TASK ITEM: In the copy, keep every record exact and leave out all images.

· · · ·

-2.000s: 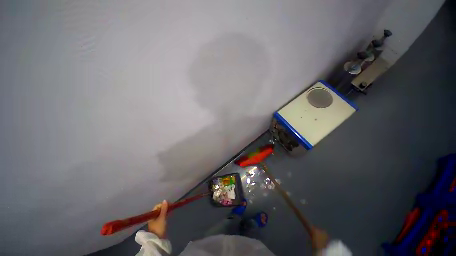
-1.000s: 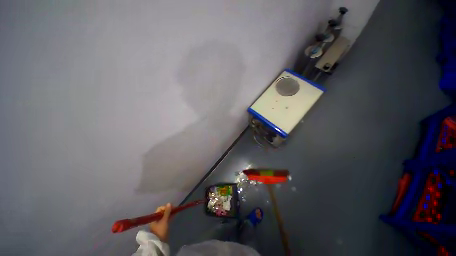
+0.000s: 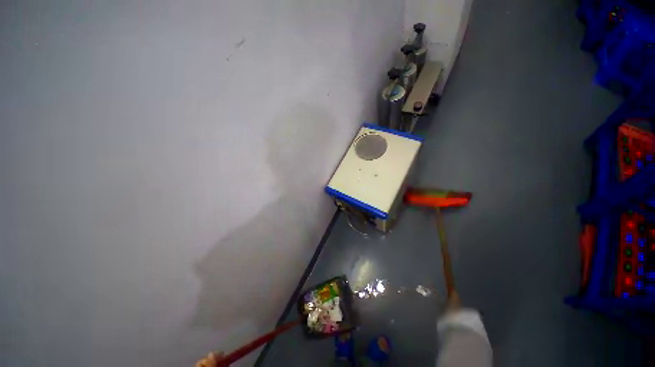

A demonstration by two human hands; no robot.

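Observation:
My right hand point(image 3: 453, 304) is closed around the brown handle of the broom point(image 3: 438, 198), arm stretched forward. The red-orange broom head lies beside the right side of the cream box. My left hand point(image 3: 210, 360) is at the bottom edge, partly cut off, on the red handle of the dustpan point(image 3: 347, 303). The dark pan sits on the floor near the wall base and holds white and coloured litter point(image 3: 323, 309). Bright white spots point(image 3: 373, 288) lie on the floor right of the pan; some may be scraps, some glare.
A cream box with blue edges point(image 3: 376, 172) stands against the pale wall point(image 3: 143, 143). Metal cylinders with black knobs point(image 3: 392, 98) stand behind it. A blue rack point(image 3: 600, 208) with red-orange panels point(image 3: 629, 251) is at the right. My blue shoes point(image 3: 378, 348) are near the pan.
The broom has moved forward and right, from beside the pan to beside the cream box. My right hand has come back into view. My left hand and dustpan now appear lower in the picture.

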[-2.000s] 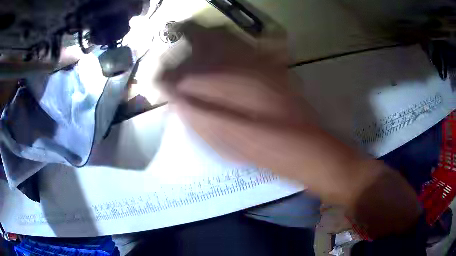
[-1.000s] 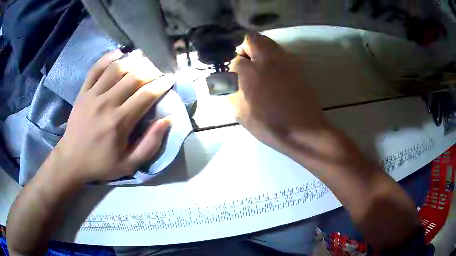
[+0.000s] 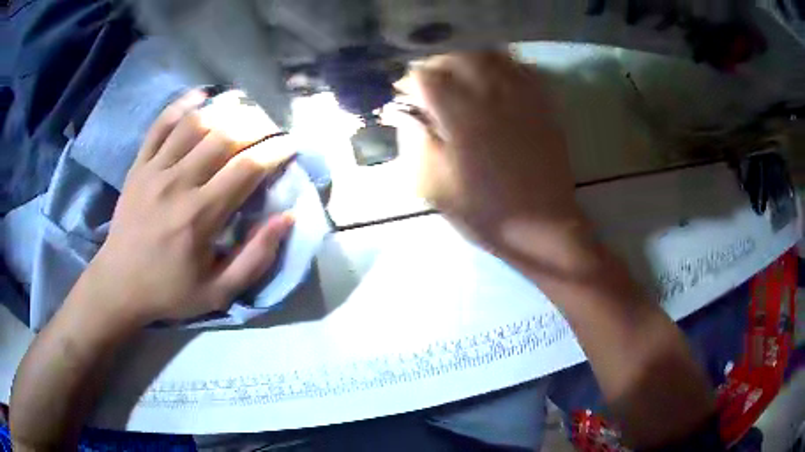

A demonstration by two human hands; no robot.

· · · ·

OUTPUT FOR THIS TASK:
-2.000s: 
-1.000s: 
+0.000s: 

A demonstration by two human hands; no robot.

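Observation:
My right hand point(image 3: 453, 304) is closed around the brown handle of the broom point(image 3: 438, 198), arm stretched forward. The red-orange broom head lies beside the right side of the cream box. My left hand point(image 3: 210, 360) is at the bottom edge, partly cut off, on the red handle of the dustpan point(image 3: 347, 303). The dark pan sits on the floor near the wall base and holds white and coloured litter point(image 3: 323, 309). Bright white spots point(image 3: 373, 288) lie on the floor right of the pan; some may be scraps, some glare.
A cream box with blue edges point(image 3: 376, 172) stands against the pale wall point(image 3: 143, 143). Metal cylinders with black knobs point(image 3: 392, 98) stand behind it. A blue rack point(image 3: 600, 208) with red-orange panels point(image 3: 629, 251) is at the right. My blue shoes point(image 3: 378, 348) are near the pan.
The broom has moved forward and right, from beside the pan to beside the cream box. My right hand has come back into view. My left hand and dustpan now appear lower in the picture.
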
[-2.000s] 
[-1.000s] 
[+0.000s] 

A demonstration by two human hands; no robot.

The output as shown is complete.